Mazars and McCann FitzGerald have released their second annual report on the readiness of Irish businesses for the General Data Protection Regulation (GDPR) which comes into force from May 2018.
The report shows that with just over 6 months to go, there continues to be a serious level of difficulty for Irish businesses in complying with the new requirements, though Irish businesses appear to be finally making real steps to get ready.
In the year since the first report, 95% of businesses now believe that meeting the compliance requirements of the GDPR will be challenging or extremely challenging, an increase of 13%. However, 73% of organisations have now mobilised to tackle the compliance requirements of the GDPR, up from only 16% in 2016.
The research indicates that despite the significant rise in work being undertaken it seems that businesses are only now beginning to realise what the GDPR entails and how it affects them, with 75% now believing that their current data protection and privacy notices and methods of consent will require significant changes, an increase of 42% on last year.
Specific concerns around GDPR implementation include the difficulty in complying with requirements for international transfers, with 89% expecting to find it challenging to extremely challenging.

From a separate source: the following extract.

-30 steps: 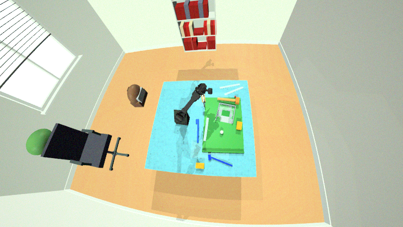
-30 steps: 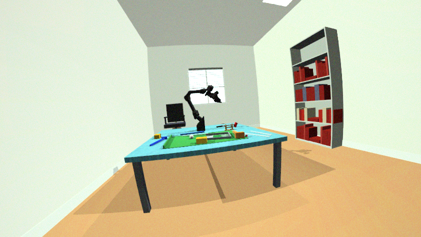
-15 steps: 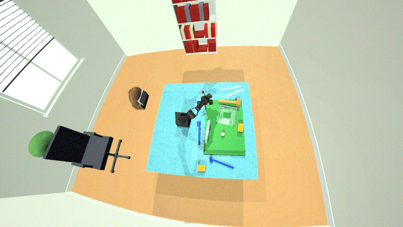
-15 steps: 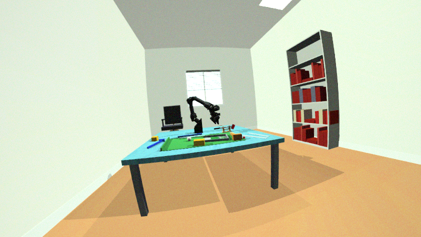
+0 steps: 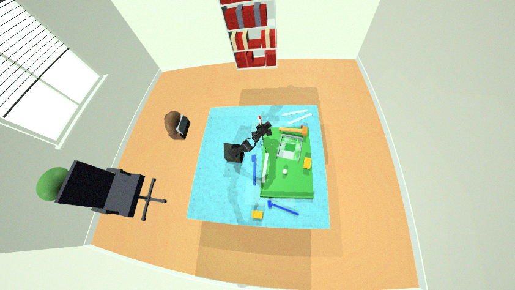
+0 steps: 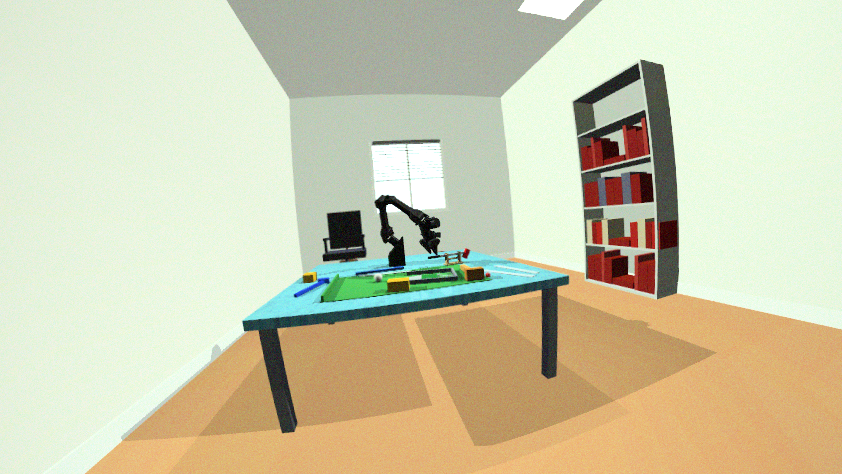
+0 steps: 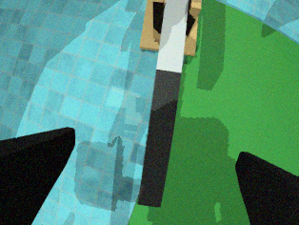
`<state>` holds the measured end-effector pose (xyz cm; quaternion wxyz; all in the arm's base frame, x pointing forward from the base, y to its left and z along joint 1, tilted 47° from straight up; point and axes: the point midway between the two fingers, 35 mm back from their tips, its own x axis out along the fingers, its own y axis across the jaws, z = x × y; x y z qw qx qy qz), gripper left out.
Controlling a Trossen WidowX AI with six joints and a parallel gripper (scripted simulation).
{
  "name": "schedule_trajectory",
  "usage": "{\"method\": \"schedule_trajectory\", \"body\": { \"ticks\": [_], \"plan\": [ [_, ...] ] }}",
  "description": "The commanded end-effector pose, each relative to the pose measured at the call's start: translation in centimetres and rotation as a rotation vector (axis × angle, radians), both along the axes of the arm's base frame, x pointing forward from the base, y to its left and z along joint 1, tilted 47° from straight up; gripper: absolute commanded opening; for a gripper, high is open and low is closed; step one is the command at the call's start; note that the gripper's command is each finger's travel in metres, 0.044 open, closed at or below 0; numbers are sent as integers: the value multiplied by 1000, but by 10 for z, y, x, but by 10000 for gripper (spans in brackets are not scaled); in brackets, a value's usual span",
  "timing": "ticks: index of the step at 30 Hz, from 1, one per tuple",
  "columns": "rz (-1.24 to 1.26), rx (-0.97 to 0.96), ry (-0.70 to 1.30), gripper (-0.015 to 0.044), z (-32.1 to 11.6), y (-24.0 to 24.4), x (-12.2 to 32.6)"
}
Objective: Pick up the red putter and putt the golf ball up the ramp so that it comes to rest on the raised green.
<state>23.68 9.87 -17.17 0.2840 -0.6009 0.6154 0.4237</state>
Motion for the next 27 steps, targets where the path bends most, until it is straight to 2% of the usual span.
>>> {"method": "schedule_trajectory", "body": {
  "ticks": [1, 27],
  "plan": [
    [8, -5, 3, 440, -7, -6, -1],
    [8, -8, 3, 440, -36, -36, -4]
  ]
}}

Sixty four percent think that the more explicit ‘right to be forgotten’ will be very or extremely challenging, a 9% increase on 2016. Sixty two percent expect the right to data portability to apply to their organisation’s activities, while 65% believe that facilitating that right will be challenging or very challenging.
Commenting on the research, Partner and Head of Technology & Innovation at McCann FitzGerald, Paul Lavery said, "It’s great to see that the number of companies who have begun a GDPR-readiness project has increased but there are still a significant number who have yet to implement a strategy. It’s not too late and we would encourage those that haven’t started to avoid burying their heads in the sand, because the consequences for non-compliance will be extremely costly. This includes large fines and even proposed personal liability for directors. For businesses, the potential damage to reputation may be even more dissuasive than any fine."